An observation from this study that is both intriguing and worth pursuing is the consistency of functional changes in the rumen epithelium and the rumen epithelial bacteria. As mentioned above, results of PICRUSt suggested that the abundance of genes related to the immune system was increased in the rumen epithelial bacteria after the HG diets. Correspondingly, the immune responses that occurred in the rumen epithelium, such as a local inflammation and elevated expression of Toll-like receptor genes, have also been reported by previous studies (Chen et al. 2012; Dionissopoulos et al. 2012). Similarly, our results also indicated that the HG-fed goats had a higher relative abundance of genes from the energy metabolism family. This alteration corresponded to the upregulation of energy-demanding or energy-metabolizing events recorded in the rumen epithelium during HG feeding, such as rumen papillae proliferation, enhanced VFA absorption, and increased expression of vH+-ATPase (Shen et al. 2004; Penner et al. 2009; Kuzinski et al. 2012). These findings further demonstrated the close relationship between the rumen epithelial bacteria and the rumen epithelium. We can reasonably speculate that there is a synergistic effect between the functions of rumen epithelial bacteria and the rumen epithelium and also provide more direct evidence about the rumen epithelial bacteria contributing to the alterations in the rumen epithelium during HG feeding. However, without a doubt, the mechanisms behind these host–microbial interactions need further study.

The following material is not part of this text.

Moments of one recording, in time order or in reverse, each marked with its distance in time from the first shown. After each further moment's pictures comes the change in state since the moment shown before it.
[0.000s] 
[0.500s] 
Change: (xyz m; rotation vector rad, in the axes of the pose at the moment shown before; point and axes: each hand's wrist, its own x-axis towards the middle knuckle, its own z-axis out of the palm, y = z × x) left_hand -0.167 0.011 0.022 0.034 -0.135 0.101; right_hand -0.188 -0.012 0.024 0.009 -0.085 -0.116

The exact mechanisms responsible for local inflammation are not clear. In this study, our results showed that pH was negatively correlated with the increased mRNA abundances of IL-1β and IL-6, while the concentration of LPS was significantly correlated with IL-1β. These results suggested that rumen pH and LPS level may play an important role in inducing local inflammation. Indeed, in human medical studies, the effects of high acidity and LPS accumulation on intestinal inflammation are well-documented (Mortensen and Clausen 1996; Maes et al. 2008). Thus, the decreased pH and elevated LPS concentration in rumen content from HG-fed goats may contribute to the occurrence of local inflammation, accompanying the secretion of pro-inflammatory cytokines in the rumen epithelium.

In conclusion, feeding goats HG diets resulted in an increase in the concentrations of VFAs and LPS and a decrease in rumen pH. Changes in rumen fermentation characteristics further led to a shift in rumen epithelial bacterial communities, which eventually resulted in rumen epithelial injuries.